Demonstration is an important part of teaching people how to program for the first time. In a lecture environment, there are two ways of demonstrating - either by typing code on a computer or by handwriting code on a board. Typing code ties the lecturer to their laptop. This is problematic because it reduces lecturer mobility, reduces eye contact and engagement with the class, and makes it difficult and unnatural for the lecturer to point out things in the code. Handwriting code on the board solves all of these problems. In a classroom, the professors teach their students by writing programs on the white board, but the credibility of these programs cannot be determined as there is no way to compile and execute them to show that they actually work without giving any errors. We want to create a system which will convert this handwritten code to compilable code with the help of an OCR.
What it does
This system will provide a service to the users, which will enable them to convert their handwritten source code to a compilable source code, which can be understood by the compiler/interpreter. By using this service, users do not have to type the code in the computer, which they might have already written on paper.
How I built it
First I preprocessed the handwritten text in Matlab, removing all the noise and unwanted character.

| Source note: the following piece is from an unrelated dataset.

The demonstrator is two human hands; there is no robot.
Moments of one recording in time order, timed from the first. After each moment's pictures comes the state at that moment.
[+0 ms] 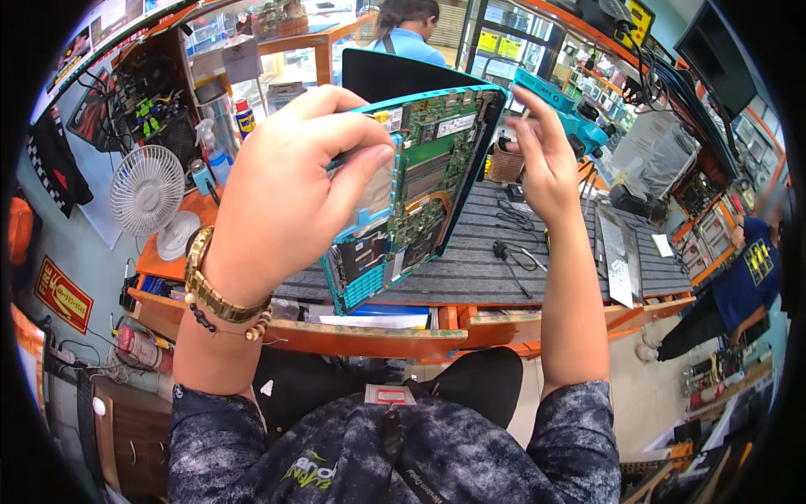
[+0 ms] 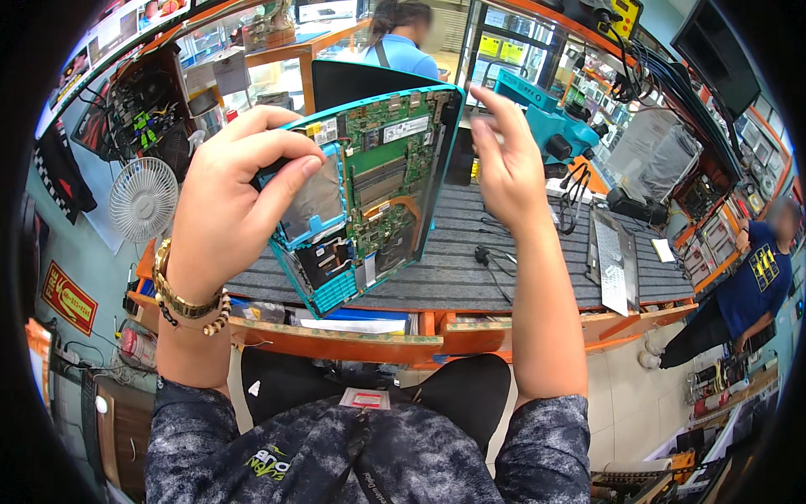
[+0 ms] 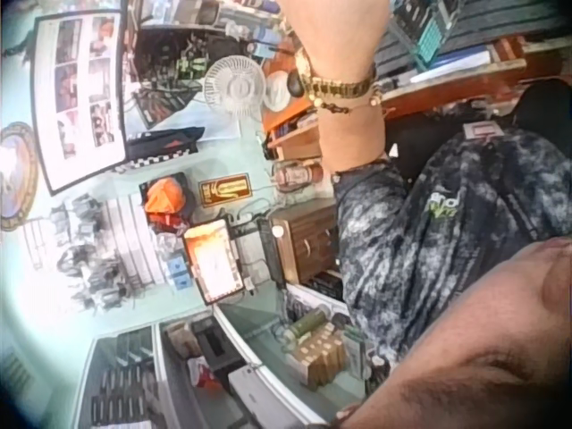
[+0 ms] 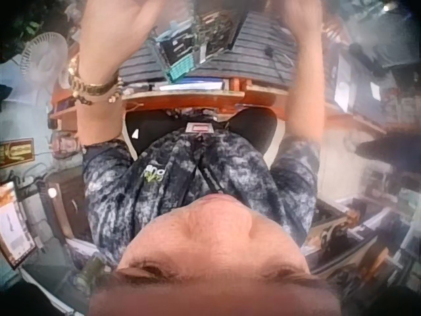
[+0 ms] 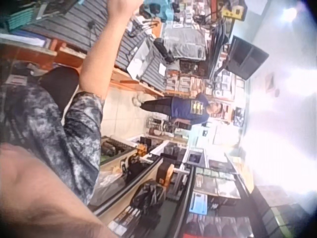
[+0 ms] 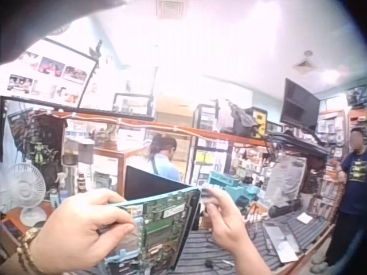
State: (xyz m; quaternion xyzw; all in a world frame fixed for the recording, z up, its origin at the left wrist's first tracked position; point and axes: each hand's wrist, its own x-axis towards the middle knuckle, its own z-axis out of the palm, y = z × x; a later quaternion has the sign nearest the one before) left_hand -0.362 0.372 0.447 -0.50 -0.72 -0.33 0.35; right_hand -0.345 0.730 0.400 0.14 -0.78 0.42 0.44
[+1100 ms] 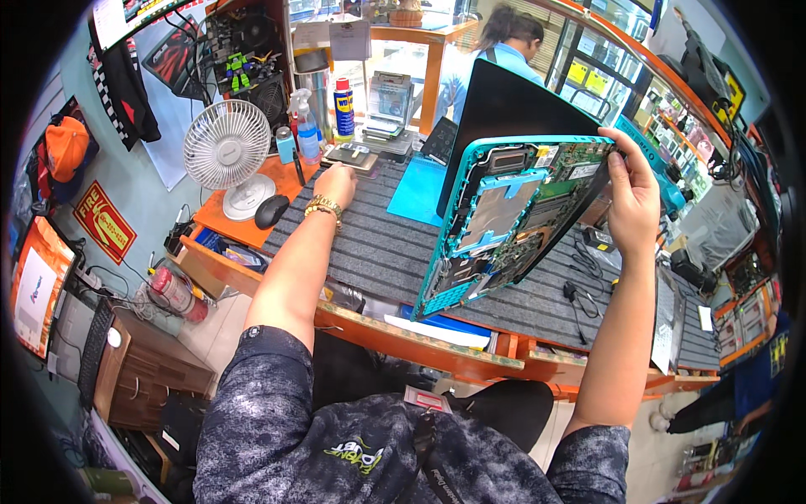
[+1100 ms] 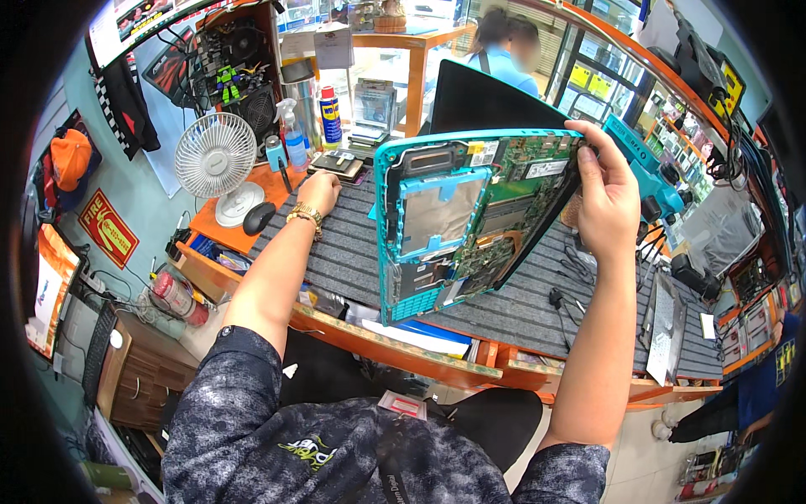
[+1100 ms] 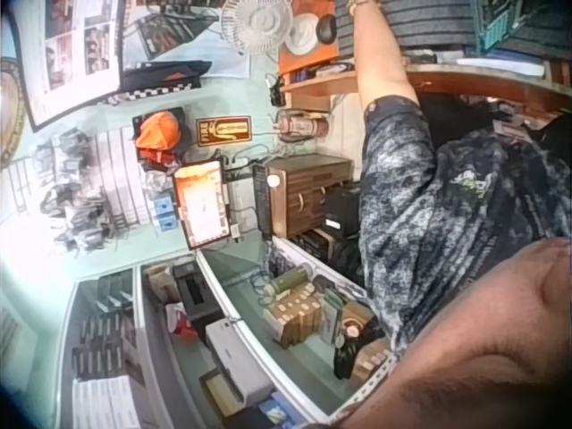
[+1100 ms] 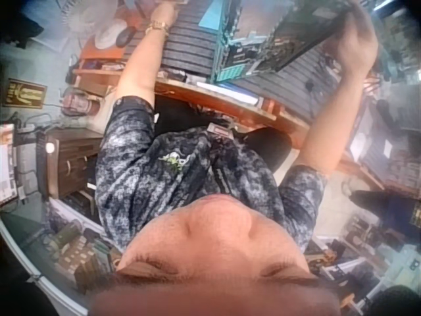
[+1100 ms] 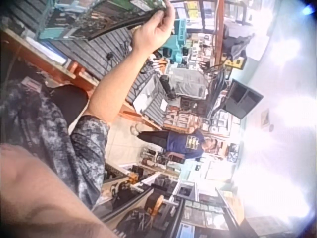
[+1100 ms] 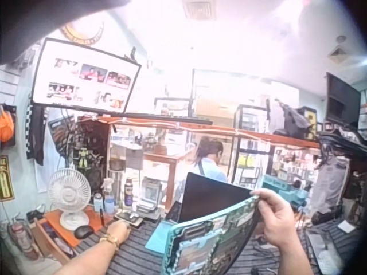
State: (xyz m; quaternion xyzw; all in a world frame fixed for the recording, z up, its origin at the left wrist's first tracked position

Sent this preprocessed text to the Tesseract OCR to convert into digital text. And performed post processing on it in python adding all the necessary fields.
Challenges I ran into
Getting the Tesseract OCR to work seamlessly was a task. Training the OCR took a lot of efforts as it's accuracy was really poor at the start.
Accomplishments that I'm proud of
Got it working eventually. Tesseract accuracy was 83% after the training.
What I learned
How to use Tesseract OCR and how to code in Matlab
What's next for SmartCode
1) Increasing the number of programs support. The scope of SmartCode is limited to C programming language and only inbuilt functions. So probably increase the support for more languages.
2) Caching of correct OCR results Due to varying lighting conditions, OCR engine may recognize different text each run. It is possible to use a feature detector like SURF or SIFT to detect already OCRed text from image to image, potentially increasing accuracy and OCR speed.